Red Lights
, , , , ,
113 min.
Release Date
Red Lights

After the last film from writer-director Rodrigo Cortés, 2010’s ingenious and claustrophobic little thriller Buried, expectations were set high for his follow-up. Unfortunately, any hope that the young filmmaker would maintain his high level of Hitchcockian virtuosity is wasted on Red Lights, an indie suspenser picked up at Sundance by Millennium Entertainment, barely released in theaters, and forgotten after a slew of poor reviews. That the film wasn’t given a wider release comes as a surprise, however, considering it’s headlined by Cillian Murphy, Sigourney Weaver, and Robert De Niro, names with enough clout to pique this critic’s interest. Even its subject of paranormal investigators dispelling psychic hokum could’ve drawn an audience if marketed properly. But after watching this film, which disguises itself as an intriguing argument between paranormal belief and skepticism, it’s clear why Millennium didn’t release it wider: Had large audiences stayed until the end, Millennium would have been responsible for a rash of movie theater riots—or at the very least a surge in the demand for refunds.

Indeed, here’s a clunky slow-burner about university-level skeptics Dr. Margaret Matheson (Weaver) and her protégé Dr. Tom Buckley (Murphy), who lecture together on how faux psychics and mentalists convince duped audiences into buying their parlor trickery. The best parts of the two-hour runtime feature an intriguing level of deconstruction, where Matheson and Buckley demonstrate how professional mediums make tables levitate and bend spoons with their minds. Their meagerly funded department competes with the university’s top Scientific Paranormal Research Center, headed by rival Dr. Shackleton (Toby Jones), who’s made to look foolish on more than one occasion when Matheson points out how easily he’s been hoodwinked.

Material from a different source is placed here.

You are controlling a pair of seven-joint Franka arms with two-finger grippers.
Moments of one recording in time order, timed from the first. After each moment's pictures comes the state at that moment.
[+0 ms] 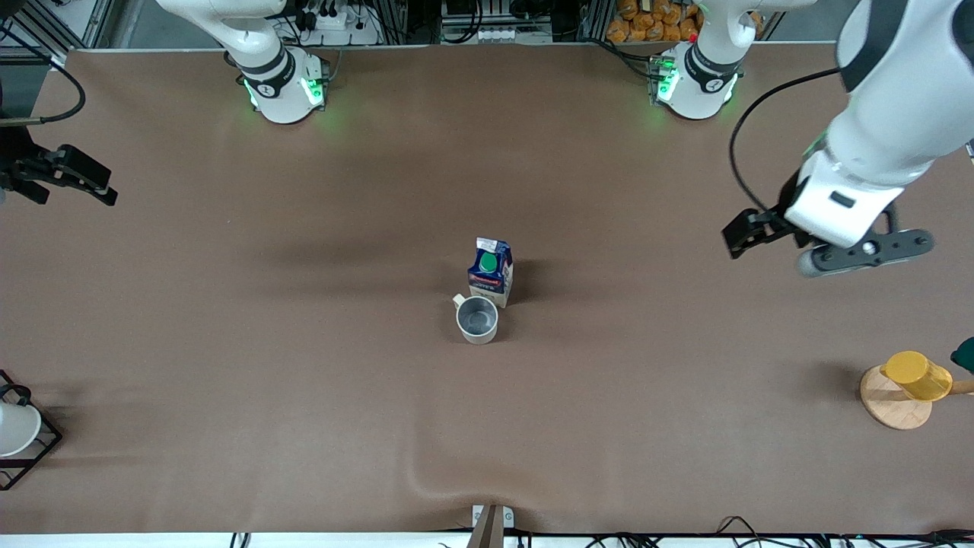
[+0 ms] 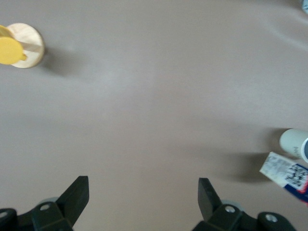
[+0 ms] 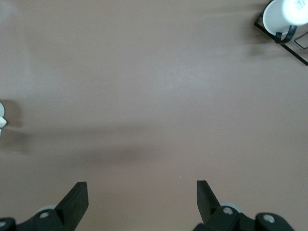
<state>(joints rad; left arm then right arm) -0.01 0.14 -0.25 -1.47 0.08 1.64 -0.42 -0.02 -0.06 -0.01 -1.62 0.00 1.58 0.04</state>
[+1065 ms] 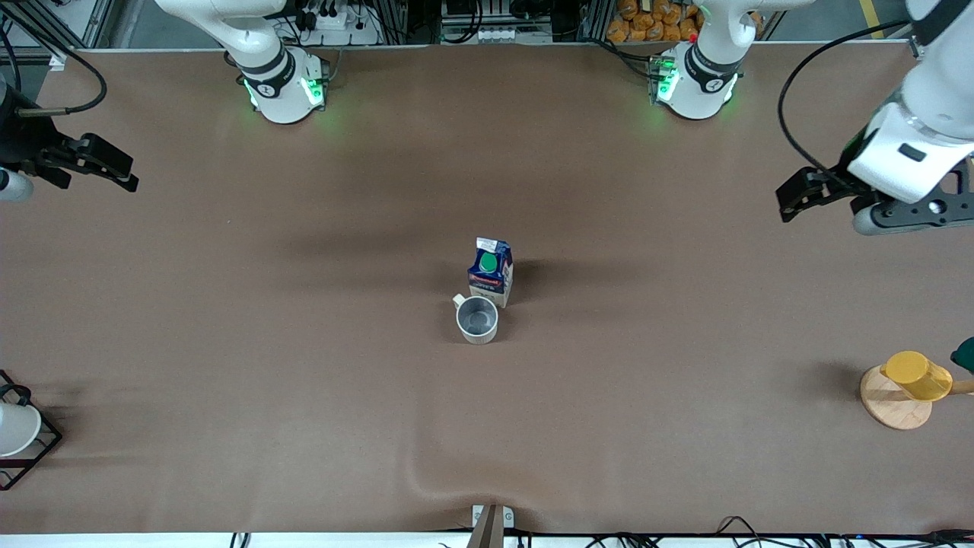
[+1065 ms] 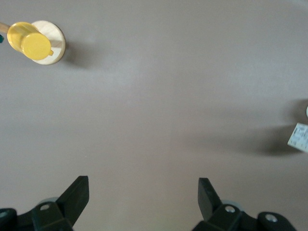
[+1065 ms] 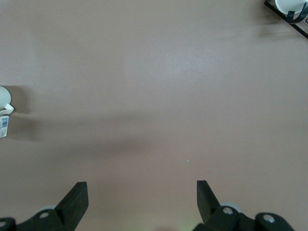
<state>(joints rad) -0.02 0.04 -0.14 -1.53 0.05 1.56 -0.21 0.03 -0.06 0.00 -1.59 0.00 1.50 0.08</state>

Both Matheson and Buckley seem to be devout disbelievers, the former because of her experience with her comatose son, while the latter’s reasons are more elusive. Elizabeth Olsen (Silent House) plays Buckley’s live-in student and tagalong girlfriend, who’s present for the sake of being present.

Enter Simon Silver (De Niro), a renowned superstar psychic and former talk show performer who has just made a comeback after a 30-year retirement. In an unnatural introduction, Silver steps off a plane and removes his sunglasses for no other reason except to show us the milky white eyes of a blind man; once that image has been established, he puts his glasses back on and proceeds to the tarmac. Despite his lack of eyesight, Silver’s powers of “second sight” are considered so convincing that not even Matheson will approach him, having instilled a mere moment of doubt in her otherwise unshakable disbelief long ago. But Buckley remains obsessed, wanting to subject Silver to their rigorous series of controlled tests that effectively determine if someone’s the real thing or not. Thus far, they’ve never found an authentic paranormally powered individual. As a procession of creepy occurrences start to compile—birds crashing into Buckley’s door and windows, random power surges, an unexpected death—Buckley’s fanatical drive to disprove Silver sends him on a frenzied quest.

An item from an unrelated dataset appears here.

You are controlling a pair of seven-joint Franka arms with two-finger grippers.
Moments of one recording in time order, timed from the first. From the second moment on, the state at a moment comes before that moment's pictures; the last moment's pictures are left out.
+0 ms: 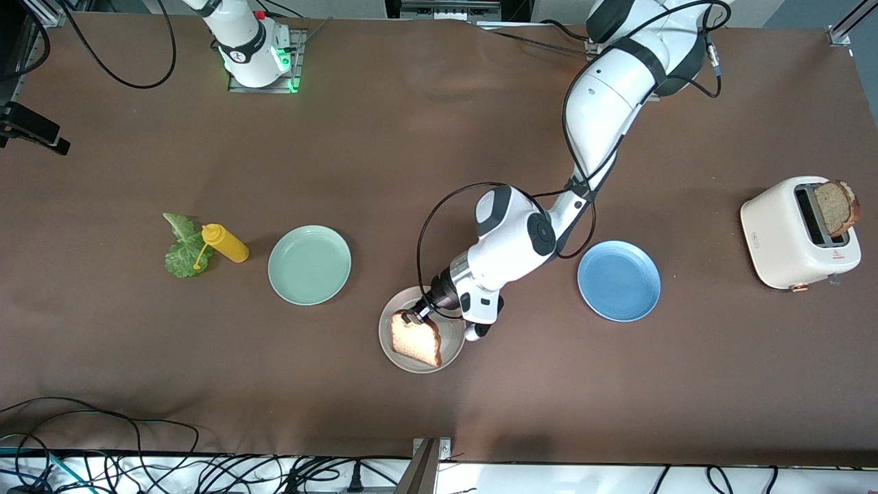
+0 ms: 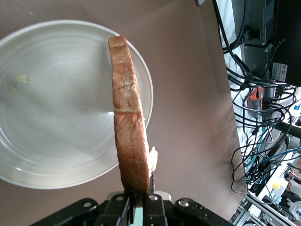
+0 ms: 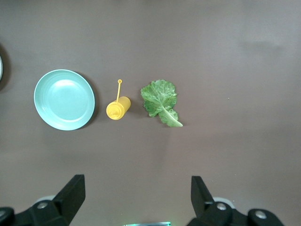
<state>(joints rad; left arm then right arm) -0.42 1.09 -0.33 -1.01 -0.42 2.67 -1.05 0.03 0.02 -0.13 -1.49 0.00 1.46 0.02</state>
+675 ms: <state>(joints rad) -0.44 1.10 -0.34 -1.03 -0.42 2.67 -1.07 0.03 0.02 -0.13 -1.49 0.00 1.46 0.02</state>
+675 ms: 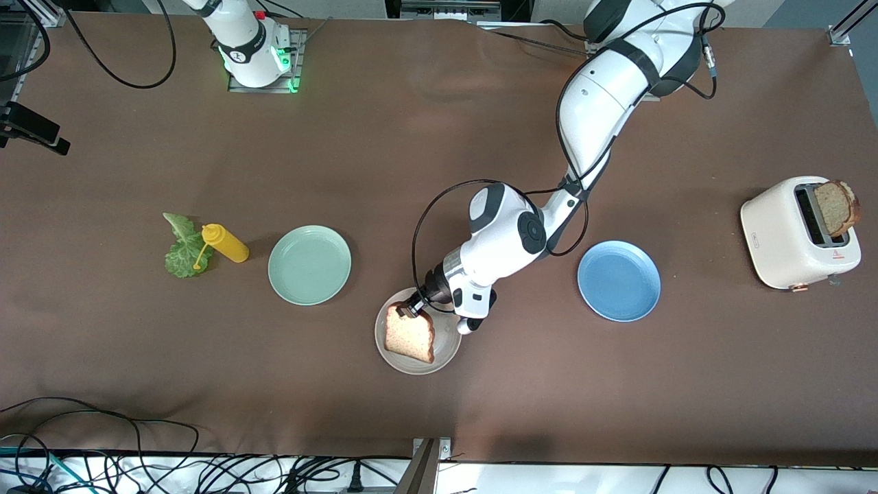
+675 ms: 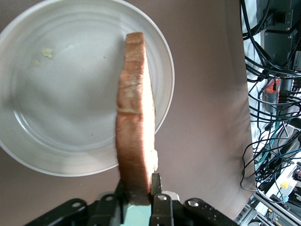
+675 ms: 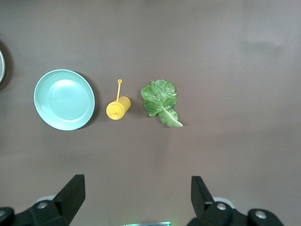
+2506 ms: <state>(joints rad) 0.07 0.49 -0.30 -1.40 0.09 1.68 -0.67 0.03 0.02 -0.13 -1.49 0.00 1.46 0.02</state>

For the first two-thirds of Red Lights, Cortés builds his suspense with eerie moods and dark lighting courtesy of Xavi Gimenez’s slick, crisp lensing. Composer Victor Reyes creates an effective atmosphere of mystery through his subtle score, but he’s no Bernard Herrmann. Most effective is the weight of Cortés’ cast, drawn to the material no doubt by the promise of Cortés’ talent as shown in Buried. De Niro’s larger-than-life presence alone, for example, forces us to question whether or not Silver is what he claims to be. He orates on stage about his abilities and displays expert composure during televised interviews, and his tricks seem inexplicably real next to the charlatans that came before. Weaver, whose role was written with her in mind, gives Matheson immediate authority and charm, but her character is written off far too early in the film. And then there’s Murphy’s role, which comes with some questionable turns. He’s a talented actor, to be sure, yet he’s burdened here by a last-minute twist conveyed through voiceover and flashbacks that feel like it was tagged on during post-production.

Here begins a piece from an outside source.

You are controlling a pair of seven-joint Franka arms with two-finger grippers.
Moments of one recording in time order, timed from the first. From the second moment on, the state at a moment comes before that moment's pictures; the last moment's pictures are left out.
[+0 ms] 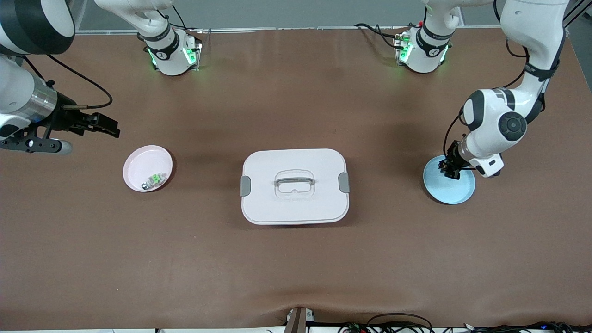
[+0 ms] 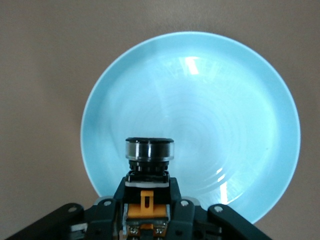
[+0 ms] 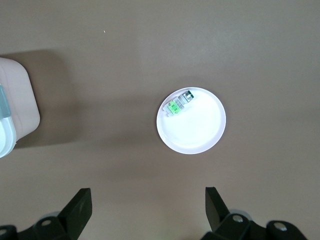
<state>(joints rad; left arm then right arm) 0.01 0.30 -0.03 -2.33 -0.01 2.60 -1.35 0.02 0.01 0.04 -1.71 0.04 1.61 0.15</state>
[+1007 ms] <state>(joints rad) 0.00 0.35 -0.03 -2.29 -0.01 2.66 -1.38 0.01 -0.03 0.04 -1.59 0.00 1.49 0.21</state>
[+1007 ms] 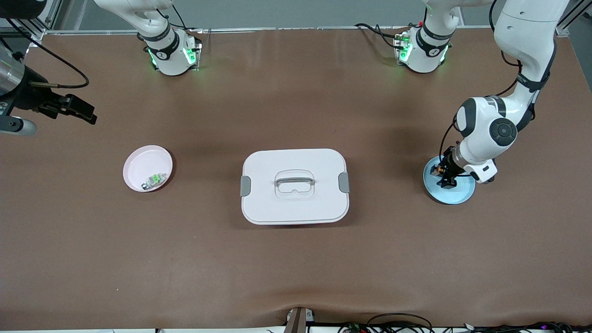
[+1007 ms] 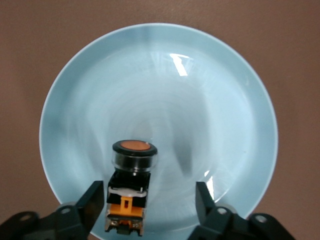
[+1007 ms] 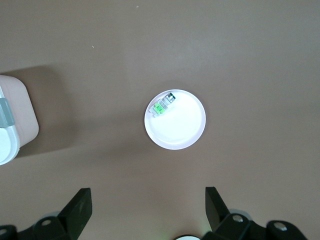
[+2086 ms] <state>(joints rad) -0.03 0.32 -0.04 -2.04 -0.01 2.32 -1.41 -0.01 -0.03 0.05 -1.55 0.00 1.51 -0.07</state>
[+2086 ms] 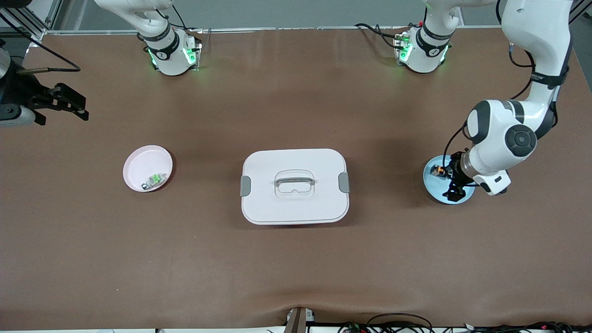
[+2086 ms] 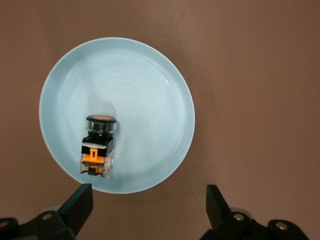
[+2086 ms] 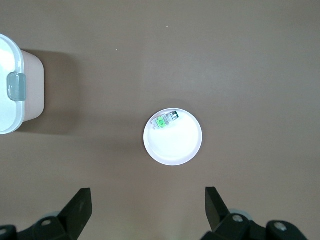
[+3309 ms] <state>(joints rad) -0.03 0.21 -0.05 -1.94 -0.08 2.18 -0.21 -0.08 0.03 0.03 -1.39 0.07 1.44 -0.08</state>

The last act—nay, the last five minutes—drop such a preposterous bomb on the audience that any merits offered by the film are completely invalidated, leaving us angry and annoyed for having just wasted two hours. Red Lights spends the bulk of its runtime exploring the world of skeptics, and when it asks its audience to swallow some incongruous, ill-conceived, last-minute piece of fantasy, the dramatic shift fails to set and, for a moment, feels like wild incoherence. One can’t help but feel the conclusion was someone else’s idea and not that of Cortés. Nevertheless, after a random scene of violence followed by a climactic one-on-one confrontation before a thousand spectators, Cortés’ finale achieves a degree of infuriating stupidity that only M. Night Shyamalan has managed before. All of the actors in this impressive cast deserve better than the cornball paranormal yarn they’re ultimately a part of. What a shame, given the interesting elements and performances that came in the first two acts. Alas, we’re left with nothing else except the hope that this talented director’s next project fares better.